Cette manière de casser les frontière, généralement très hermétiques, entre cinéma commercial, cinéma d’auteur et cinéma underground, n’est pas le moindre des mérites de ce joli livre. Ignorant superbement ces catégories les vampires de Stéphane du Mesnildot révèlent au contraire les canaux secrets par lesquels elles n’ont jamais cesser de se contaminer, de secrètement s’influencer.
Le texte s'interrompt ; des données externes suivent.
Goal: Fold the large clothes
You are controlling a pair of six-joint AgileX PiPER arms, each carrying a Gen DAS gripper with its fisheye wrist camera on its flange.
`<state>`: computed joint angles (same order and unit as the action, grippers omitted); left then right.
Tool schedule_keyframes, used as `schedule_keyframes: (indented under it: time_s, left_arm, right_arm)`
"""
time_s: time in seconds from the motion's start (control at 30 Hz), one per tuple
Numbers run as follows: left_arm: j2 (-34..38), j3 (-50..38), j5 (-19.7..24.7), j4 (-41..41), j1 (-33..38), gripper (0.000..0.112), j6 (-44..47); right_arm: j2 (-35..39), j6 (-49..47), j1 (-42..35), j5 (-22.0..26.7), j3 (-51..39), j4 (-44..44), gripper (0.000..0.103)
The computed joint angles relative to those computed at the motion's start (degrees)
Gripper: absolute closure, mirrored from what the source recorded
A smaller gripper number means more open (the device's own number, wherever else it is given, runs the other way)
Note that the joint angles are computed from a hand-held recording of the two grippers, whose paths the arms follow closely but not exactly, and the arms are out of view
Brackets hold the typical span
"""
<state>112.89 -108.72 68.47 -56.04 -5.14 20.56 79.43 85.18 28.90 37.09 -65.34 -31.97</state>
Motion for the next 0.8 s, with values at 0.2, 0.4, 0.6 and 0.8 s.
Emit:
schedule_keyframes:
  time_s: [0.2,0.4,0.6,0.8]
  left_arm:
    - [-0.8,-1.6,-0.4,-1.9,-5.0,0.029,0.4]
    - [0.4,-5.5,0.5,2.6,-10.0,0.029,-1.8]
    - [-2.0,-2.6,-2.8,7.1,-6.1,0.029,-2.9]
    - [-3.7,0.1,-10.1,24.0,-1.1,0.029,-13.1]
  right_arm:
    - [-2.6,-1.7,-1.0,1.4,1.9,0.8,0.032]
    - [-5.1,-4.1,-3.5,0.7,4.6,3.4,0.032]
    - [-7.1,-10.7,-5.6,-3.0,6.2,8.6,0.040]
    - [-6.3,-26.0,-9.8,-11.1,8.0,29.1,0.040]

Ce faisant, ils enrichissent la grande histoire de nouveaux récits épiques venus des marges.

Comme celui Cuadecuc vampir, du cinéaste expérimental espagnol Pere Portabella, tourné avec une « pellicule pour bande-son qui élimine les gris intermédiaires« , sur le plateau d’un autre film en train de se faire, El conde Dracula, une nouvelle adaptation du roman de Stoker par Jess Franco, avec Klaus Kinski. Ce film, « le plus grand film expérimental vampirique » selon Stéphane du Mesnildot, accomplit, de son point de vue, le fantasme des cinéastes qui travaillent le found footage : « être là au moment du geste inaugural et toucher du doigt l’origine des images« .

Stéphane du Mesnildot est l’auteur de plusieurs autre livres : Jess Franco, Energies du fantasme (Rouge Profond, collection Raccord, 2004), La Mort aux Trousses (Cahiers du cinéma, collection Petits Cahiers, 2008),  Fantômes du cinéma japonais (Rouge Profond, 2012).